Così che, “per il periodo dal 21° al 30° anno, in assenza di variazione dei tassi secondo il differente regime, la liquidazione deve avvenire secondo quanto testualmente previsto dal titolo”.
A ben vedere, con tale soluzione, il Collegio di coordinamento di questo Arbitro (n.
6142/2020) ha precisato che la Corte di Cassazione, a Sezioni Unite, che si era pronunciata sul punto (sentenza n. 3962/2019), “lungi dall’operare un revirement rispetto a Cass. SS.UU. n. 13979/2007, ne ha piuttosto fedelmente riproposto l’impostazione… Nulla ha ritenuto di aggiungere in ordine al principio enucleato dalla pronuncia del 2007- che resta pertanto impregiudicato – in relazione alla diversa fattispecie di BFP sottoscritti successivamente all’emanazione di un D.M. modificativo dei rendimenti dell’investimento, quando questi ultimi risultino difformi a quelli riportati sul titolo”; ha così confermato l’orientamento consolidato di questo Arbitro, secondo cui, per quanto concerne il periodo di tempo successivo alla scadenza ventennale, ossia dal ventunesimo anno e fino al trentesimo anno successivo, mancando, nella timbratura sovrapposta dall’ufficio, un’indicazione specifica del rendimento per tale scaglione temporale, e non risultando quindi modificata l’originaria dicitura, è da riconoscere il diritto del ricorrente ad ottenere l’applicazione delle condizioni originariamente riportate sul retro del buono fruttifero scaduto della serie in questione.

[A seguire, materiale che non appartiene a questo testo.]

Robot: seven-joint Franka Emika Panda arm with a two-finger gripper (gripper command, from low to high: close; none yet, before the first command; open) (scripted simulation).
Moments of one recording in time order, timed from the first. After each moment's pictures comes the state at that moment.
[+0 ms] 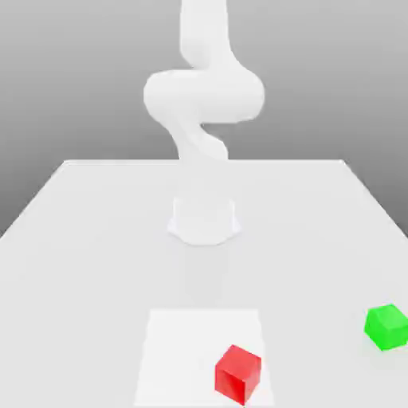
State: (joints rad) arm 0.05 -0.71 -0.04 -2.32 0.02 2.33 0.71
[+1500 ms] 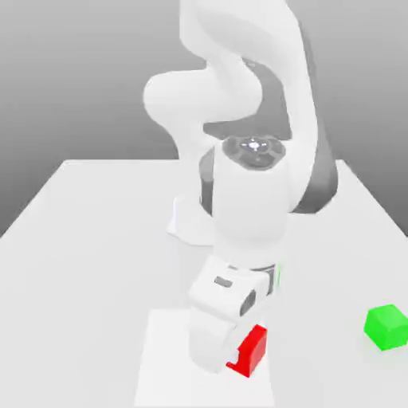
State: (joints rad) arm 0.36 0.18 -0.09 -2.50 0.05 2.67 -0.11
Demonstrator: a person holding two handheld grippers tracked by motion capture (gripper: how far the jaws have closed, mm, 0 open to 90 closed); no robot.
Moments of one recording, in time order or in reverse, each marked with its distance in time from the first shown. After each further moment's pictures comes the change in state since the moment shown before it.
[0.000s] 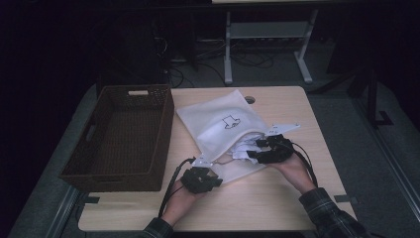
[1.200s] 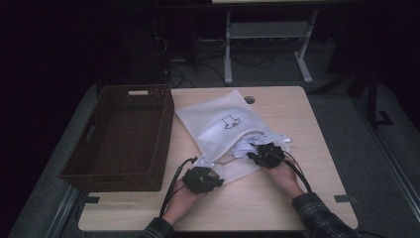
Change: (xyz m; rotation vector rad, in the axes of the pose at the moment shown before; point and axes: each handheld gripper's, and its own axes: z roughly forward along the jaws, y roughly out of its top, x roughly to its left) left arm -0.001 0.001 0.003 0.007 -0.008 0.005; right arm 0.004 -0.022 0.042 0.049 -0.142 -0.049
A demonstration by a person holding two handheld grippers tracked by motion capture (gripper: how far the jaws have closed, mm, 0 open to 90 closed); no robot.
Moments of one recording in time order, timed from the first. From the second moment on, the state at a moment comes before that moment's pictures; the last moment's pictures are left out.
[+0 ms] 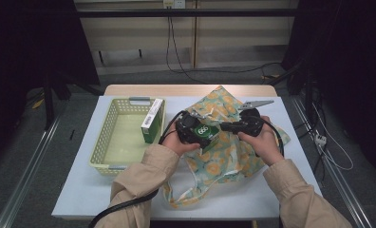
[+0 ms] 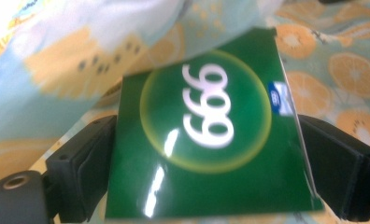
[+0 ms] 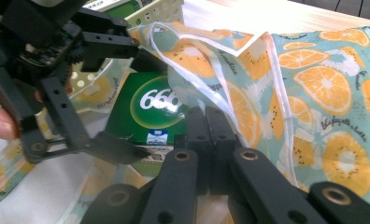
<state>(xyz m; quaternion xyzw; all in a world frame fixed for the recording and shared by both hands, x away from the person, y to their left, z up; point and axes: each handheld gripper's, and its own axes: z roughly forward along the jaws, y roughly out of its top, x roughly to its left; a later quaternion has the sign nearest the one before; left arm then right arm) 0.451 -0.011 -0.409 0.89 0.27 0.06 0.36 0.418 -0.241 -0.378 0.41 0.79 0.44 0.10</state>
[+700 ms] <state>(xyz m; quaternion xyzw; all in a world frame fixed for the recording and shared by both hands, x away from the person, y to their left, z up) 0.459 -0.027 -0.413 0.88 0.31 0.07 0.36 0.417 -0.246 -0.376 0.41 0.79 0.45 0.10</state>
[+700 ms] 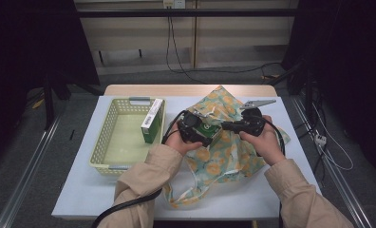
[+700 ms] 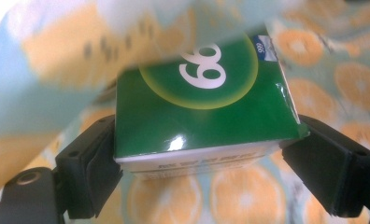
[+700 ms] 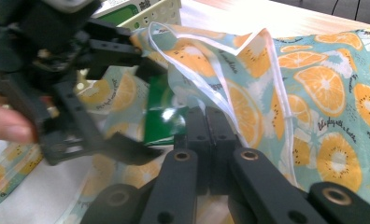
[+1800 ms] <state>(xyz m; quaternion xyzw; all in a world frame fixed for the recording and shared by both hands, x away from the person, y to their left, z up) 0.441 0.062 -0.335 0.88 0.29 0.07 0.37 0.413 -0.243 -0.373 0.41 0.79 0.44 0.10</state>
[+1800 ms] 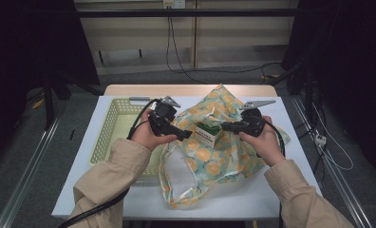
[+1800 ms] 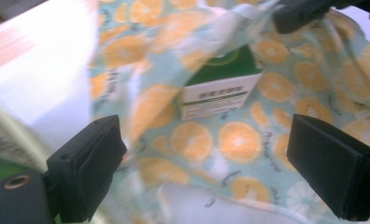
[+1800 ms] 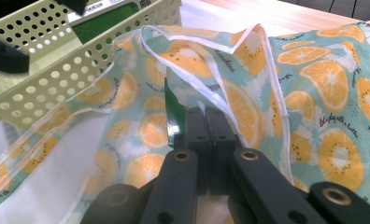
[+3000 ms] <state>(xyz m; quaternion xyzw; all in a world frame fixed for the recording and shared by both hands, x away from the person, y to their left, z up) 0.478 0.138 -0.391 0.85 0.43 0.12 0.28 0.411 -0.247 -0.372 0.41 0.79 0.43 0.11</state>
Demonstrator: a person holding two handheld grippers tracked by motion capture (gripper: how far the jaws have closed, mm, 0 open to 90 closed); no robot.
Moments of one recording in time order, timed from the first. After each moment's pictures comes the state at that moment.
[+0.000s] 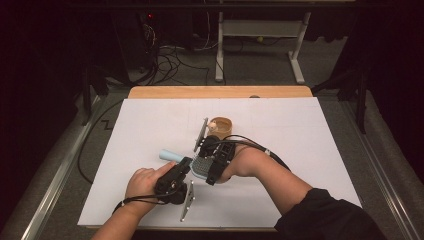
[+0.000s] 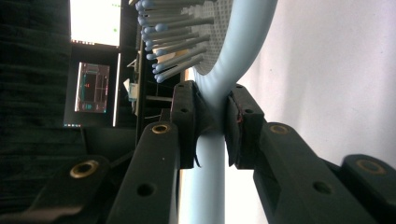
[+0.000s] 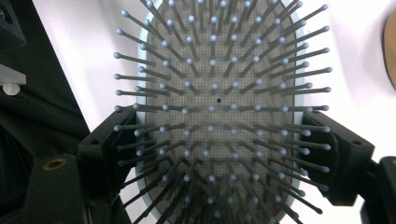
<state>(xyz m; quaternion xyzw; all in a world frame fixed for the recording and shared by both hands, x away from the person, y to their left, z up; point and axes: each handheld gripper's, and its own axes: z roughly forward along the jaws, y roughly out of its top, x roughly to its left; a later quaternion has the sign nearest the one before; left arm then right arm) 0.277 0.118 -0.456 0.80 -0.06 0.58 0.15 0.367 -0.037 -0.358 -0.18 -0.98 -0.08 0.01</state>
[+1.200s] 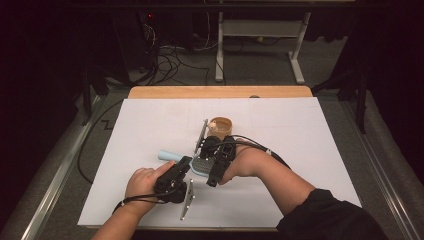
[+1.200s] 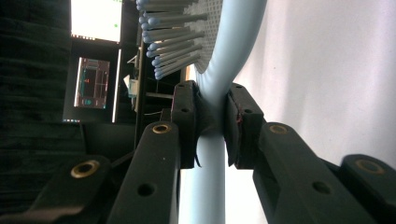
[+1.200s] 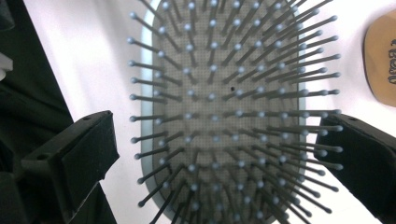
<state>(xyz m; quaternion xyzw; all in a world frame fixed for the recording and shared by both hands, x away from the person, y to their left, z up) 0.278 0.119 -0.455 0.80 -0.05 0.57 0.15 0.363 -0.040 -0.357 -0.16 -0.98 -0.08 -0.02</state>
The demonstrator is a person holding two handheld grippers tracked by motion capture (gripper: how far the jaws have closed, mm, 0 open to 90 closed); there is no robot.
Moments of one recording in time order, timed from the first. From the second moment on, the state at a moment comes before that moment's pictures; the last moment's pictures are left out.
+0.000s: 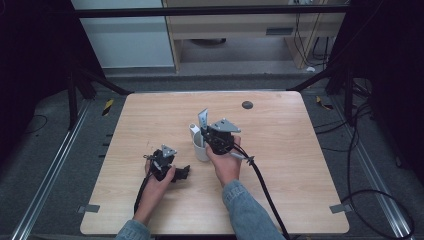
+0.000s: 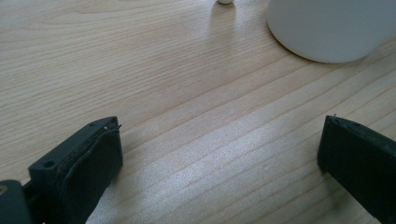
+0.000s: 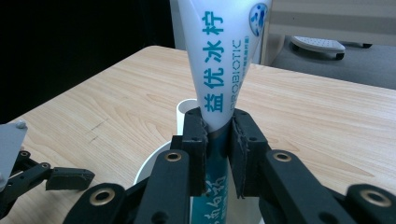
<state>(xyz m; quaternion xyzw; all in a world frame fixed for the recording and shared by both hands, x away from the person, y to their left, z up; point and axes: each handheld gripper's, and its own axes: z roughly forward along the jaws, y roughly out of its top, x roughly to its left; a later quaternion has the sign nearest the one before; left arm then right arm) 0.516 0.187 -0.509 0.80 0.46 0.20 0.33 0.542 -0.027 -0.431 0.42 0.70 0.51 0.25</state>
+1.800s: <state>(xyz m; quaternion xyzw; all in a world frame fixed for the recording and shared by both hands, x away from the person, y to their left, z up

In considerazione delle ragioni che precedono, in accoglimento del ricorso, il Collegio accerta dunque il diritto della ricorrente ad ottenere l’applicazione delle condizioni originariamente riportate sul retro del buono fruttifero scaduto per quanto concerne il rendimento dal ventunesimo fino al trentesimo anno successivo a quello di emissione del buono.
Infine, non potrà essere la richiesta di rimborso delle spese di perizia, in virtù di deposito di mero avviso di fattura, in assenza di prova da parte del ricorrente di aver sopportato il relativo costo.
Né è meritevole di accoglimento la domanda di risarcimento del danno pure formulata, in difetto di qualsivoglia elemento di prova del danno che si ritiene subito.
P.Q.M.
In parziale accoglimento del ricorso, il Collegio accerta il diritto alla rideterminazione degli interessi nei sensi di cui in motivazione.
Il Collegio dispone inoltre, ai sensi della vigente normativa, che l’intermediario corrisponda alla Banca d’Italia la somma di € 200,00 quale contributo alle spese della procedura e al ricorrente la somma di € 20,00 quale rimborso della somma versata alla presentazione del ricorso.